For their mobile apps, Facebook does canary releases daily, gradually routing more and more users to the new release and monitoring the important metrics and feedback.
How to perform canary testing
I once worked for a company where the mobile version of our website featured a chat window that used XMLHttpRequest on the frontend to send and receive messages. This chat functionality was crucial, as over 40% of users engaged with it daily.
The XMLHttpRequest-based chat worked as follows: when a user sent a message, a new XMLHttpRequest object was created in the browser to transmit the message to the server. Upon receiving and processing the request, the server checked for new messages for the user and included them in the response payload.
However, when the user wasn’t sending anything, we had to schedule empty XMLHttpRequest requests to poll the server for new messages. The challenge with this regular server polling approach was finding the right balance between chat responsiveness and client browser load.

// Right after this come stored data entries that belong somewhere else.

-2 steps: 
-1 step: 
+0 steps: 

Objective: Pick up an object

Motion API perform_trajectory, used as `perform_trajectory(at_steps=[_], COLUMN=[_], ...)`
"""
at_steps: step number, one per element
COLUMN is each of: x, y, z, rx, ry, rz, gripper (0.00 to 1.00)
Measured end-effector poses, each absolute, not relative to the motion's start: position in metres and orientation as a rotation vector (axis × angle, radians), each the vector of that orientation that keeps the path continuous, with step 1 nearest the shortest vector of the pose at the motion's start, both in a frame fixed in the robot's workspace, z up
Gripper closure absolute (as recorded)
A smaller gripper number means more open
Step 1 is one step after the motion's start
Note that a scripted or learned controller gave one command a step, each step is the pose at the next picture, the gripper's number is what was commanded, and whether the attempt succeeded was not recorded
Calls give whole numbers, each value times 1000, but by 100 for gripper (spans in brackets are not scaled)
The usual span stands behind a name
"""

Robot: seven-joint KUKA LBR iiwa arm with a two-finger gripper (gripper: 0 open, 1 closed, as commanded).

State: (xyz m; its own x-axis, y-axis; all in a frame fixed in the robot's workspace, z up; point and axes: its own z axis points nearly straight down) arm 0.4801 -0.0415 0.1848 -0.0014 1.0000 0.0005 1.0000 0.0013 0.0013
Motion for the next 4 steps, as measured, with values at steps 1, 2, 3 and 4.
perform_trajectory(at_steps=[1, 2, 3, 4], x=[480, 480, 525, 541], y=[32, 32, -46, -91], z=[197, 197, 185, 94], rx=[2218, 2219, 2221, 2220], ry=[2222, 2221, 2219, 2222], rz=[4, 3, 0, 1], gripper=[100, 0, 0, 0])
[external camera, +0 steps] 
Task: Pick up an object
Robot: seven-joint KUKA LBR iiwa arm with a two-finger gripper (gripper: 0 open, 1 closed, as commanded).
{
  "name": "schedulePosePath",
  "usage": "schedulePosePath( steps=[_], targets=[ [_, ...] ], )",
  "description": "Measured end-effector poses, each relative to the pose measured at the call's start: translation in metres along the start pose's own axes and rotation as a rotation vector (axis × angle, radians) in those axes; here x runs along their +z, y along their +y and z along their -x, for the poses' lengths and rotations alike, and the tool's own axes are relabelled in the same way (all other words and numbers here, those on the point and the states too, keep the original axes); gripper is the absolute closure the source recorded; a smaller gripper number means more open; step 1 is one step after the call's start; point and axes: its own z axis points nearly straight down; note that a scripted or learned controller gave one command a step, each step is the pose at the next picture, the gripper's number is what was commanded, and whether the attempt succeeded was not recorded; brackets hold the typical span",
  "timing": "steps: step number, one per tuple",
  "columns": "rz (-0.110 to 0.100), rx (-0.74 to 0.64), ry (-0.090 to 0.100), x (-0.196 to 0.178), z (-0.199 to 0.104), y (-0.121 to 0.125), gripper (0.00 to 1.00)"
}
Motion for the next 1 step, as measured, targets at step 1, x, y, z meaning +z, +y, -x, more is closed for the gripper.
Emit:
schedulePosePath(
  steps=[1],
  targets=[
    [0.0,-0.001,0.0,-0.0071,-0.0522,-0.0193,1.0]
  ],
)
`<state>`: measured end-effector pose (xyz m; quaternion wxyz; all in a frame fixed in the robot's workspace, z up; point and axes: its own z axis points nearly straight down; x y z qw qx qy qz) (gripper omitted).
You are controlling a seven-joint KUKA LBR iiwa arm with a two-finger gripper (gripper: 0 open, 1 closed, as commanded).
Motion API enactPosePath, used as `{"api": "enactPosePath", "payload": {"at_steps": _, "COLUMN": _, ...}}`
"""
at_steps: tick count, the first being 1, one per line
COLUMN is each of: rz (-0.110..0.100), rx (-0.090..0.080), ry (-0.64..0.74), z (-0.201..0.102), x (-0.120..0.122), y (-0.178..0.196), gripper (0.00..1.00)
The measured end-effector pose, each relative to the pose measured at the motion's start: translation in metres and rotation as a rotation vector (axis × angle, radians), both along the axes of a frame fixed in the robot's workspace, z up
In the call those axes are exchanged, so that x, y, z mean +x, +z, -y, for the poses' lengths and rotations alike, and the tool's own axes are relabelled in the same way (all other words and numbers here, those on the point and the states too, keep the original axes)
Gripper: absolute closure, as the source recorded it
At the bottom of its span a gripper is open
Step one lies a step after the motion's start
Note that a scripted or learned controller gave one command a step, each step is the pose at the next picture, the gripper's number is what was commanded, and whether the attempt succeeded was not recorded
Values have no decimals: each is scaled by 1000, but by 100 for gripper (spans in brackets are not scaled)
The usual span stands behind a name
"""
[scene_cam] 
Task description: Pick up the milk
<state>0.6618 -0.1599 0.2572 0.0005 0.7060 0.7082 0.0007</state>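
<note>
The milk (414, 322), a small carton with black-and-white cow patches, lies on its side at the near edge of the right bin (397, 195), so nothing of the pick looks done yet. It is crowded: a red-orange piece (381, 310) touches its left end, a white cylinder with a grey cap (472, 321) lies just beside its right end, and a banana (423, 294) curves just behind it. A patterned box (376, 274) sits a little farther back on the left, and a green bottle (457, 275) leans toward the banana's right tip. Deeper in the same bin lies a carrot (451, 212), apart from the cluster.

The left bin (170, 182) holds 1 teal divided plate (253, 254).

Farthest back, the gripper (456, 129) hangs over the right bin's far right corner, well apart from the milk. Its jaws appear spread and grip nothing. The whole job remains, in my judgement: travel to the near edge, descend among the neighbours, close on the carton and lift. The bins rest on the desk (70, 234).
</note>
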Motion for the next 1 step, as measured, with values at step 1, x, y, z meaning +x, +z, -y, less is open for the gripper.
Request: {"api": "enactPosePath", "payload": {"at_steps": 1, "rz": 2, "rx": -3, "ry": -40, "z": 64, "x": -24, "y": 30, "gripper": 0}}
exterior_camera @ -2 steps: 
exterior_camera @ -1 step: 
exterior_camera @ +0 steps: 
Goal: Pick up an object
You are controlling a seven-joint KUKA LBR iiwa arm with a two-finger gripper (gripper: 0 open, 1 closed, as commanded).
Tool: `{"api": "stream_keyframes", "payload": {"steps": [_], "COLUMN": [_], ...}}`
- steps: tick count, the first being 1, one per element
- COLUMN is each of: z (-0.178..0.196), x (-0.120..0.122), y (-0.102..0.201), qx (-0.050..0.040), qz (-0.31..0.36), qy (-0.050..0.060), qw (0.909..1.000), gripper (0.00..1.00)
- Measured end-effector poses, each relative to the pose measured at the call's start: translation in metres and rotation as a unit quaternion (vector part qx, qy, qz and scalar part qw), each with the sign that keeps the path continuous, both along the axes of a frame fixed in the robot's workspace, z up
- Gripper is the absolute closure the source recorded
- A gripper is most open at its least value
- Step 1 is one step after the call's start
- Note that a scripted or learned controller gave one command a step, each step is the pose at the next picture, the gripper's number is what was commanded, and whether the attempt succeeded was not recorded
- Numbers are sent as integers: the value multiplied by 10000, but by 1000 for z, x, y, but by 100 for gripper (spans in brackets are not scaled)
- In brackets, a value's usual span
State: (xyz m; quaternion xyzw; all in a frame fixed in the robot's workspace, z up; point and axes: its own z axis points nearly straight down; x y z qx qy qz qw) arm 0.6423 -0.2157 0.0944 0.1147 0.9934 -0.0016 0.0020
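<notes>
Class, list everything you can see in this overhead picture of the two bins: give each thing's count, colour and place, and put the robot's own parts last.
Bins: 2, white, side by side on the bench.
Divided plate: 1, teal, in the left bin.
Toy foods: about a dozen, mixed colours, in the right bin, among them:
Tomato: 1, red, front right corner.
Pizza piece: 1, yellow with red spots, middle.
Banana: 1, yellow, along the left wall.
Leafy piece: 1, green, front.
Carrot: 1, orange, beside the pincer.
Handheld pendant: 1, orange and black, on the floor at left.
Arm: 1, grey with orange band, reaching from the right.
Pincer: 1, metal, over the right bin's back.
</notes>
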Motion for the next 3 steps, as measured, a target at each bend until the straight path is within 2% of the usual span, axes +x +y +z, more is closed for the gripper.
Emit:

Polling every 10-100ms ensured timely message delivery from the server to the client but imposed a significant load on the browser and phone battery. Conversely, polling every two seconds risked displaying multiple messages simultaneously, degrading user experience: it felt as if the network wasn’t fast enough.
At that time, WebSockets emerged as a promising alternative to traditional XMLHttpRequests. WebSockets allowed for a persistent server connection, enabling the server to push messages to the client whenever available.
In theory, this new approach seemed perfect for managing chat connectivity. We built a prototype of the new chat system and performed extensive internal testing. However, we recognized that our clients had a much more diverse set of usage patterns for the chat, and we would never be able to even uncover all the use cases they had.
Thus, testing the new chat system on a small portion of live users appeared to be an excellent strategy.
We decided to employ canary testing to deploy the WebSocket-based chat system. Here’s how we approached it:
- We chose a small group of users from 10 different countries using two mainstream browsers at the time: Google Android 4.4.1 browser and Apple Mobile Safari 7, which we thought would be a representative group of users.
- The new WebSocket-based chat was deployed to this selected group, we used the existing A/B testing testing environment for the routing. The rest of the users continued using the existing XMLHttpRequest-based chat.
- We closely monitored performance metrics such as connection stability, message delivery times, “message drop” rate, etc.
- We saw that there were no real issues with the new WebSockets functionality on that small group, so within the next month we gradually routed more and more users to the WebSockets-based chat.
- In two months, we removed the old XMLHttpRequest-based code completely, essentially phasing out support for a module which was 6 years old.
The canary testing approach allowed us to validate the WebSocket-based chat in a real-world environment with minimal risk. It also enabled us to slowly and gradually release the new functionality to more and more users while keeping an eye on the key metrics. Ultimately, the new chat system provided a more responsive and efficient experience, significantly improving user satisfaction.
Canary testing helps you balance growth and risk
Canary testing is a powerful strategy for managing the risks associated with deploying new software updates. By rolling out changes to a small, representative group of users first, it allows development teams to detect and address issues early, ensuring a smoother and more stable release for the broader user base. The step-by-step process of canary testing — from selecting the test group and setting up the environment to monitoring and evaluating results—helps maintain system performance and user satisfaction.
Whether you’re dealing with major architectural changes or incremental feature updates, canary testing offers a balanced approach to innovation and reliability. By understanding its benefits and addressing its challenges, you can make informed decisions that enhance your software deployment strategy and user experience.